[Exercise brief] For this exercise, print all of the data exactly as given.

[Working data]
BEGIN

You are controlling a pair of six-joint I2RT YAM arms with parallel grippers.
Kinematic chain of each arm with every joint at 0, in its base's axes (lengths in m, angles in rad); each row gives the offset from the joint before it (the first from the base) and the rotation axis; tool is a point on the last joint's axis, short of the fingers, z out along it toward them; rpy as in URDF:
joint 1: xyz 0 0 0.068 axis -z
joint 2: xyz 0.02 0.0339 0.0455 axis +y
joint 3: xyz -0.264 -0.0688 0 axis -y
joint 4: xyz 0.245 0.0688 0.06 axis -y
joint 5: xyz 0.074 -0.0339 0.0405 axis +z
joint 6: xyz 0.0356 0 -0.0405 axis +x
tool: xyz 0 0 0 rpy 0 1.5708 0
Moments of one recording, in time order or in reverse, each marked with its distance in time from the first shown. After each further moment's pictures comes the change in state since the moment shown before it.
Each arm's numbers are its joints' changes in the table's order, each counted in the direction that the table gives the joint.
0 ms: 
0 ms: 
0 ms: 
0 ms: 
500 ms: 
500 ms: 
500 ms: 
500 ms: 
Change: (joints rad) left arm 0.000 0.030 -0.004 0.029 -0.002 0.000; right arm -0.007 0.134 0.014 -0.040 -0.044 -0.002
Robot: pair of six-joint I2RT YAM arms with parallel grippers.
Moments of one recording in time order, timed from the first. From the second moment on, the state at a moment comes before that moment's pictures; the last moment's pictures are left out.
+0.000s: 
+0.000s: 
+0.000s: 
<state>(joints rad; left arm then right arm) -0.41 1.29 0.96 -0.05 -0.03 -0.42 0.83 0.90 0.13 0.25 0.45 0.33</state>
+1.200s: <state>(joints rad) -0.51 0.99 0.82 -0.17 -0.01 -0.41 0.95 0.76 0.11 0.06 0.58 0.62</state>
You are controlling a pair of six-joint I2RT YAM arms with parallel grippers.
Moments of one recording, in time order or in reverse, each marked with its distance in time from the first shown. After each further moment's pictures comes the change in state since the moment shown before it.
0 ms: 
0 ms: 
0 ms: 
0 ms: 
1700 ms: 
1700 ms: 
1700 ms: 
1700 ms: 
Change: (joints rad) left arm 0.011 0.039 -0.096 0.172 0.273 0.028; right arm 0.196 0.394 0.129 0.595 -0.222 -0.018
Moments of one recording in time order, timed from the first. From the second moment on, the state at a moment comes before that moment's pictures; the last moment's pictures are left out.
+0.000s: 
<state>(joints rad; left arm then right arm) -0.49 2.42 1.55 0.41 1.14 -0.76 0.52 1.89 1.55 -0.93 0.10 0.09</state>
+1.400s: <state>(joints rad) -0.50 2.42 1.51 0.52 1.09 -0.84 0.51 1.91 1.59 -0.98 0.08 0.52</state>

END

[Expected answer]
You are controlling a pair of six-joint I2RT YAM arms with parallel grippers.
Kinematic chain of each arm with every joint at 0, in its base's axes (lengths in m, angles in rad); each row gives the offset from the joint before it (the first from the base) and the rotation axis; tool is a point on the last joint's axis, short of the fingers, z out along it toward them; rpy as in URDF:
joint 1: xyz 0 0 0.068 axis -z
joint 2: xyz 0.02 0.0339 0.0455 axis +y
joint 3: xyz -0.264 -0.0688 0 axis -y
joint 4: xyz 0.245 0.0688 0.06 axis -y
joint 5: xyz 0.074 -0.0339 0.0405 axis +z
joint 6: xyz 0.0356 0 -0.0405 axis +x
tool: xyz 0 0 0 rpy 0 1.5708 0
Moments of one recording, in time order or in reverse, each marked with its distance in time from the first shown. After each further moment's pictures comes the change in state since the moment shown before it.
Each arm's numbers are its joints' changes in the table's order, each counted in the direction that the table gives the joint.
0 ms: 
0 ms: 
0 ms: 
0 ms: 
500 ms: 
500 ms: 
500 ms: 
500 ms: 
Change: (joints rad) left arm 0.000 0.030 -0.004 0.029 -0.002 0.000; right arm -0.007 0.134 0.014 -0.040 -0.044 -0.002
Robot: pair of six-joint I2RT YAM arms with parallel grippers.
Moments of one recording in time order, timed from the first. From the second moment on, the state at a moment comes before that moment's pictures; the last moment's pictures are left out.
+0.000s: 
+0.000s: 
+0.000s: 
<state>(joints rad; left arm then right arm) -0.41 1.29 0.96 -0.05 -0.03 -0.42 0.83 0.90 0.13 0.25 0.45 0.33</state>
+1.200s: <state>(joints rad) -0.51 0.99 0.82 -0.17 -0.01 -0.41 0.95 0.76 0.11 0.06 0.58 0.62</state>
You are controlling a pair of six-joint I2RT YAM arms with parallel grippers.
Moments of one recording, in time order or in reverse, each marked with its distance in time from the first shown. After each further moment's pictures comes the change in state since the moment shown before it.
0 ms: 
0 ms: 
0 ms: 
0 ms: 
1700 ms: 
1700 ms: 
1700 ms: 
1700 ms: 
Change: (joints rad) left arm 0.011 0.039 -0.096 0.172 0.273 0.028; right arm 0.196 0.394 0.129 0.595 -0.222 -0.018
Moments of one recording in time order, timed from the first. From the second moment on, the state at a moment comes before that moment's pictures; the last moment's pictures are left out.
+0.000s: 
<state>(joints rad; left arm then right arm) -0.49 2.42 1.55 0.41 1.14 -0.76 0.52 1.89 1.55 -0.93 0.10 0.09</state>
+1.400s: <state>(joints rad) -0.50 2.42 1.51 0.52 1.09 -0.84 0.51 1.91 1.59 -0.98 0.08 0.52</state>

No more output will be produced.